Doctors must be trained and certified to prescribe buprenorphine, which is also an opioid. Currently, there are only about four emergency doctors in the area with such training, and addiction patients can be difficult to treat in a busy emergency room. To get physician buy-in, referring treatment services must be reliably available at all hours. To truly succeed, more primary care doctors must be certified in buprenorphine prescribing and willing to follow opioid-addicted patients once they have completed addiction treatment.

There are more than 900,000 doctors in the U.S. who can prescribe addictive painkillers, but only 37,000 who can prescribe buprenorphine.

"This is not just an emergency room or addiction doctor issue. The entire medical community needs to step up," said Lynch, who anticipates starting addiction treatment at ECMC and Millard Fillmore Suburban Hospital later this year once about a dozen emergency doctors receive training to prescribe buprenorphine.

The county is seeking funding to operate the initiative as a study that will involve UBMD emergency medicine doctors affiliated the University at Buffalo and Columbia University, which has experience in designing research on substance abuse and counseling.

"We have the one study from Yale that looks promising. We want to see if the strategy is effective," said Dr. Gale R. Burstein, county health commissioner. "But you first need to build capacity for medication-assisted treatment. There is no sense in screening people for possible treatment if there is no treatment."

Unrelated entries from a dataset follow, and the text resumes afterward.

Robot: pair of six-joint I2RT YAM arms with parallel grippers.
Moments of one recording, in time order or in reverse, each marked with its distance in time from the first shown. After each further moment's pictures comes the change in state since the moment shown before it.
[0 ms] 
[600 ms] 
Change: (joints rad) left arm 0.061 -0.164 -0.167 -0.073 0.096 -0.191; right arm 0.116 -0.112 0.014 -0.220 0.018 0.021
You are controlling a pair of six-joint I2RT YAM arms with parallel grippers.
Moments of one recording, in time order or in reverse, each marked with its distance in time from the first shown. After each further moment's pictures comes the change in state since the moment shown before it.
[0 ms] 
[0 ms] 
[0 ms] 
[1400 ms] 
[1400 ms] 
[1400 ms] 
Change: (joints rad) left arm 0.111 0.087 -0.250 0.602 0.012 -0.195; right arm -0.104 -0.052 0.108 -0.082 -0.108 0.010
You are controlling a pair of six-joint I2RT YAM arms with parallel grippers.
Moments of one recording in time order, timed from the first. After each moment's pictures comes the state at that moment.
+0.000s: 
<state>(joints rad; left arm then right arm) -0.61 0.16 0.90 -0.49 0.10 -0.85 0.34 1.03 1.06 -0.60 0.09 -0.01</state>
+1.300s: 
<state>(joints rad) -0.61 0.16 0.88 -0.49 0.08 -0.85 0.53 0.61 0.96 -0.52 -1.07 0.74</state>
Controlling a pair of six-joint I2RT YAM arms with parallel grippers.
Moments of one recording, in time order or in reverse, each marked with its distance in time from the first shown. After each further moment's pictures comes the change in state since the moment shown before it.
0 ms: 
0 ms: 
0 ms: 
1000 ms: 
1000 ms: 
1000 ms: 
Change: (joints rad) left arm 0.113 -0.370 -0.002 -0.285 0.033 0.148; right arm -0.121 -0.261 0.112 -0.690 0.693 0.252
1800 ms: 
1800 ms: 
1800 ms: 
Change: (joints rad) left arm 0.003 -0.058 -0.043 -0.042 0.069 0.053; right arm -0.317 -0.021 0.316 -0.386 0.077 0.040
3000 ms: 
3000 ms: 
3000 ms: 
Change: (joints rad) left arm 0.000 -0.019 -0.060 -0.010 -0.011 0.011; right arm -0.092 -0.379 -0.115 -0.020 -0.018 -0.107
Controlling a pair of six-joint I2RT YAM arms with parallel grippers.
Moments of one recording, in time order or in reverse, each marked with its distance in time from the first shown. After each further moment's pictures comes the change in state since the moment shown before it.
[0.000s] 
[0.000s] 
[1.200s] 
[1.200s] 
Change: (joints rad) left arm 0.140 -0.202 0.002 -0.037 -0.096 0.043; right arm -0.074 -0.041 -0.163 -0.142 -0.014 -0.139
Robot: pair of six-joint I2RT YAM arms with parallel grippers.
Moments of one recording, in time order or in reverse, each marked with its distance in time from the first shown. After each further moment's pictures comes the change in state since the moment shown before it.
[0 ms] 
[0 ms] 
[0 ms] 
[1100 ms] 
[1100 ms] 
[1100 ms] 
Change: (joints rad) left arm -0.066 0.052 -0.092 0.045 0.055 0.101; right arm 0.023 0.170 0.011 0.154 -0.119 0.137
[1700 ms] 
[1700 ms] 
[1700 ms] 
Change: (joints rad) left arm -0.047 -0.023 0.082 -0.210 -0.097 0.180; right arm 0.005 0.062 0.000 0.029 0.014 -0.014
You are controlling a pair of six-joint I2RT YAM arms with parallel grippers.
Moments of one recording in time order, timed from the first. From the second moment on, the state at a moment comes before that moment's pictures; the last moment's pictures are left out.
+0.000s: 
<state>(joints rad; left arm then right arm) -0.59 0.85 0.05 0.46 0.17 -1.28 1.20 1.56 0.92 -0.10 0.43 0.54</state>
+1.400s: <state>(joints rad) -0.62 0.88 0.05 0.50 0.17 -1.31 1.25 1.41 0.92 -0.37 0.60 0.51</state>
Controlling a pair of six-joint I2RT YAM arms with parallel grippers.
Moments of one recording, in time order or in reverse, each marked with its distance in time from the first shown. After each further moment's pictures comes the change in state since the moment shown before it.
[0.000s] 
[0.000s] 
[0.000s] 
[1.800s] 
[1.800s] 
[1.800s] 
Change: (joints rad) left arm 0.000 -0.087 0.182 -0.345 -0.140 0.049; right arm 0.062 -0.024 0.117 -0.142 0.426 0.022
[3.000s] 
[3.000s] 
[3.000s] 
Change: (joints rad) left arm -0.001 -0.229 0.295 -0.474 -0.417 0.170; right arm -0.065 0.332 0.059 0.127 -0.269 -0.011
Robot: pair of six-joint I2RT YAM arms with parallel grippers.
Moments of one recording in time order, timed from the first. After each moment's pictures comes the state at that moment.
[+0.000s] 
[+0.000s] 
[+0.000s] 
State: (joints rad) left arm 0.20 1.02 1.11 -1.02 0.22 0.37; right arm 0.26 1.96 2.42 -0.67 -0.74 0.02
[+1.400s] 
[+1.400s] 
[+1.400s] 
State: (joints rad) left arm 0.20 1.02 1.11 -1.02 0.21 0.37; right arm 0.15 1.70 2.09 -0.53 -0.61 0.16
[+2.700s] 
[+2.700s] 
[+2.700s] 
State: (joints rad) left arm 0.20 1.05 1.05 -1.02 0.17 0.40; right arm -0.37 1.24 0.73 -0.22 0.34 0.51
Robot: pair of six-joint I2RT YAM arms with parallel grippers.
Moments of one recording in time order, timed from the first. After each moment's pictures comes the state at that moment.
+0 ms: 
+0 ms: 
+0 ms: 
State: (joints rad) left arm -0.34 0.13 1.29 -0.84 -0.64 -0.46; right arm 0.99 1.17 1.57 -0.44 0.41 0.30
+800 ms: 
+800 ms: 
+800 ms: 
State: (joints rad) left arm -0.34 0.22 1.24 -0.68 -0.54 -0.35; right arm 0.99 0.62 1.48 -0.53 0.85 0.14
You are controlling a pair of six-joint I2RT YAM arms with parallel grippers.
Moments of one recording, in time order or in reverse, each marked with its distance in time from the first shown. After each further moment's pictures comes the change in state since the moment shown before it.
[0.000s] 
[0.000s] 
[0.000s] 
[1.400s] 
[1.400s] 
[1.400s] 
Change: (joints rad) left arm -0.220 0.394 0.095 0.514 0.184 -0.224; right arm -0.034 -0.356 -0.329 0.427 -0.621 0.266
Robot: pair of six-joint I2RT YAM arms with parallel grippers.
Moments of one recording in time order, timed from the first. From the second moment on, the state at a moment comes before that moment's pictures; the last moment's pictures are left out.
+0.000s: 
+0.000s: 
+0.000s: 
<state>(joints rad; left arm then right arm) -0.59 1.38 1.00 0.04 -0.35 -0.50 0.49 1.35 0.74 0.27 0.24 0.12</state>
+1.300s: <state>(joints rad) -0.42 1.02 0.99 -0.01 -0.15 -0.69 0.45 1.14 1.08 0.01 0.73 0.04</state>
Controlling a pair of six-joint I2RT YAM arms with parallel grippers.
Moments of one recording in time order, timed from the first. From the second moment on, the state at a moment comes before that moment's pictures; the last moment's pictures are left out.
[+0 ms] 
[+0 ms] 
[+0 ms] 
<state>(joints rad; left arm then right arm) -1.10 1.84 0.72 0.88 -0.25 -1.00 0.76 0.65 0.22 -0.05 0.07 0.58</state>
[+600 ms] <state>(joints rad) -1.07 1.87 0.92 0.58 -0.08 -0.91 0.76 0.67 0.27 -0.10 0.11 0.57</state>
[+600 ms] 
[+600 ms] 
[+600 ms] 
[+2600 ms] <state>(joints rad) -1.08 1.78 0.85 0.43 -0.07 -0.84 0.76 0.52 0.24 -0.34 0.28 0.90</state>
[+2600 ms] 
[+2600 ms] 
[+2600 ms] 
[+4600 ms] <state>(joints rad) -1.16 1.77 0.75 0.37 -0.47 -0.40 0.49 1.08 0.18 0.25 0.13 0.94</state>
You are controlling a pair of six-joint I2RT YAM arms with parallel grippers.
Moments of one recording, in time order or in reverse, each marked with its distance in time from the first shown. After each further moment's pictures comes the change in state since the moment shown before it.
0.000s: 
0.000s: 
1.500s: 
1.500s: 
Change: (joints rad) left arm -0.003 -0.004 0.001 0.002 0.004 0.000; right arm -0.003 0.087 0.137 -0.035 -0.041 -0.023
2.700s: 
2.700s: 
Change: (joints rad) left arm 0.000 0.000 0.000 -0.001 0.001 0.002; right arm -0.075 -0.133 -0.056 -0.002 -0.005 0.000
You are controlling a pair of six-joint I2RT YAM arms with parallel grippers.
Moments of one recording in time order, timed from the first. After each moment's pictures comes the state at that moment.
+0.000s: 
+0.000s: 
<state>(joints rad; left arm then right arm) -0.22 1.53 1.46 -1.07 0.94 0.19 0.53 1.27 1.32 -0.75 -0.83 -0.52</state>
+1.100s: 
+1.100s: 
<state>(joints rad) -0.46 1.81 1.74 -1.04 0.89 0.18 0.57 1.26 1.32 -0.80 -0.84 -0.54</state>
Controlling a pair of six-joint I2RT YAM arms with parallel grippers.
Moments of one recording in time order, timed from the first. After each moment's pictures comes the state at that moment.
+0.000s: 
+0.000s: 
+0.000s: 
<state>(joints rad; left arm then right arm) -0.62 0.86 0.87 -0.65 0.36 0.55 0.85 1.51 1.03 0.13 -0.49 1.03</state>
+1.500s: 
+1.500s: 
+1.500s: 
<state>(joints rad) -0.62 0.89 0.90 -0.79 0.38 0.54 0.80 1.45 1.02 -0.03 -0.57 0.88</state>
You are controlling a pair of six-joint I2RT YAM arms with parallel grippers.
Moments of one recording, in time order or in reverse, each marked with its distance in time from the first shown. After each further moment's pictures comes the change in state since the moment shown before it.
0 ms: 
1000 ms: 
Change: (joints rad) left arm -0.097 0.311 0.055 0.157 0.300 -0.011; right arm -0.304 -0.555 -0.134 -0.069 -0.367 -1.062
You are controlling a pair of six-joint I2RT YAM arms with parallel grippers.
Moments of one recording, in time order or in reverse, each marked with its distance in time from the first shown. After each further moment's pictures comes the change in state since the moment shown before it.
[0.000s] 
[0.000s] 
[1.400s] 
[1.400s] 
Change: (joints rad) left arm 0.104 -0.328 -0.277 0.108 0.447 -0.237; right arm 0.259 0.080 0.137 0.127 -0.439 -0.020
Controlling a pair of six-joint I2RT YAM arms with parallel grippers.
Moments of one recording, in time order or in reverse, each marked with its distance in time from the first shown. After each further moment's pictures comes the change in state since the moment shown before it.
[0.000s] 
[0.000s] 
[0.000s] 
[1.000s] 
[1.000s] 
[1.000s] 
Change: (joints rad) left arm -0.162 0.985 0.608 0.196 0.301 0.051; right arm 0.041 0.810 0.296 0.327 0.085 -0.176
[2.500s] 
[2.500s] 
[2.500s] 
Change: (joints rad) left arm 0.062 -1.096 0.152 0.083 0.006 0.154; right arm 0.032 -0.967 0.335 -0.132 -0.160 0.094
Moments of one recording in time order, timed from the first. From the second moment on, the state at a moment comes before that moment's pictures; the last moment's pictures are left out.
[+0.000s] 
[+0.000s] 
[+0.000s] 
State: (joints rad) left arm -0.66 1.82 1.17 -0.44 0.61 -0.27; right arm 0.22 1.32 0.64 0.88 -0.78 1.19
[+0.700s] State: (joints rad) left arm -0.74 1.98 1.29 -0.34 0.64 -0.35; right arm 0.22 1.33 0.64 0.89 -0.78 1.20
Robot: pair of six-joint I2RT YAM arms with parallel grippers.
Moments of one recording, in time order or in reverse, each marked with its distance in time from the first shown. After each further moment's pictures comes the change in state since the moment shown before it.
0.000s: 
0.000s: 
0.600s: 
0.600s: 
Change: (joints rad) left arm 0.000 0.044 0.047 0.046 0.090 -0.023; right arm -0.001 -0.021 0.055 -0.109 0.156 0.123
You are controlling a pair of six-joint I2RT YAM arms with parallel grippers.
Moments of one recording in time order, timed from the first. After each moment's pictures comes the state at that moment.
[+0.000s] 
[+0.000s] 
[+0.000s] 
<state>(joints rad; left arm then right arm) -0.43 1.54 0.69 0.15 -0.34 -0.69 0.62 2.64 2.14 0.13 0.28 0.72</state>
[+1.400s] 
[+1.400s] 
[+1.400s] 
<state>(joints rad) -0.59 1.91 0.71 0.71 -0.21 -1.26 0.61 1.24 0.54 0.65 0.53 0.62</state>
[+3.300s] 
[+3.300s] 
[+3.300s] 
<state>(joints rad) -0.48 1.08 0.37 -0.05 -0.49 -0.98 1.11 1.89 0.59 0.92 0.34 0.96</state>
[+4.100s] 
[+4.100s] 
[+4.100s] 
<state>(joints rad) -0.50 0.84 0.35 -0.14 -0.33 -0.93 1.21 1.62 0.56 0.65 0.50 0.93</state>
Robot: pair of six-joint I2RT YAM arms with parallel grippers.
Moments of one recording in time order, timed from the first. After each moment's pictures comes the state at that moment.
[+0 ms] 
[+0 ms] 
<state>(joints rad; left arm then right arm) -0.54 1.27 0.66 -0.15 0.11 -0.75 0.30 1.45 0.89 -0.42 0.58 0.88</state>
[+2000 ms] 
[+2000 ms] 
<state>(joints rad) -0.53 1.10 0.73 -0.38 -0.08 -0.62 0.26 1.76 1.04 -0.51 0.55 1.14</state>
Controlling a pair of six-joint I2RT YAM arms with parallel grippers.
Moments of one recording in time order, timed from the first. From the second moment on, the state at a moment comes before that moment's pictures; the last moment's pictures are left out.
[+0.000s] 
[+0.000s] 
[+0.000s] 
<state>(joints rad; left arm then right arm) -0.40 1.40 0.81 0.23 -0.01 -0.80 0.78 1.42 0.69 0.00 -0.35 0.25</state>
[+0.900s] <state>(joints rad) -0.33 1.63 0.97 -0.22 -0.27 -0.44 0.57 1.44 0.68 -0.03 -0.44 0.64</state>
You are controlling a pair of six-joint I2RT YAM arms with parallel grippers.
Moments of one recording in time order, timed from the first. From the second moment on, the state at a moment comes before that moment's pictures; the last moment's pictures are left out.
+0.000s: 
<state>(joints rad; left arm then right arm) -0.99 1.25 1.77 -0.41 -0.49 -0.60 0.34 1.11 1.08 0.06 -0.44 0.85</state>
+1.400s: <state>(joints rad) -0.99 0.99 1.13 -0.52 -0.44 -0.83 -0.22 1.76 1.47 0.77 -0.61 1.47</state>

Meanwhile, the county continues to maintain a 24-hour addiction hotline, and is making slow but steady progress training primary care physicians, nurse practitioners and physician assistants to use buprenorphine. That effort moves forward against a strong headwind. Primary care physicians have been reluctant to take on patients with drug addiction problems, especially with the need to perform regular drug testing and a common perception, real or not, that they may be held criminally liable if a patient dies of an opioid overdose.

Patient advocates like Debra Smith applaud the effort.

"One of the biggest situations families face is that someone goes to the emergency room to be stabilized, but they are released after the medical emergency is addressed. That's their job. They save someone and then release them. The problem is it does not meet the needs of the addiction," said Smith, whose 26-year-old son, Nathaniel, died in 2015 from an opioid overdose.

Smith, who also serves on the county's opiate task force, said she's impressed that physicians and public health officials here have taken the concern seriously and are doing something about it.

"They don't have all the answers, but they're trying to deal with this," she said.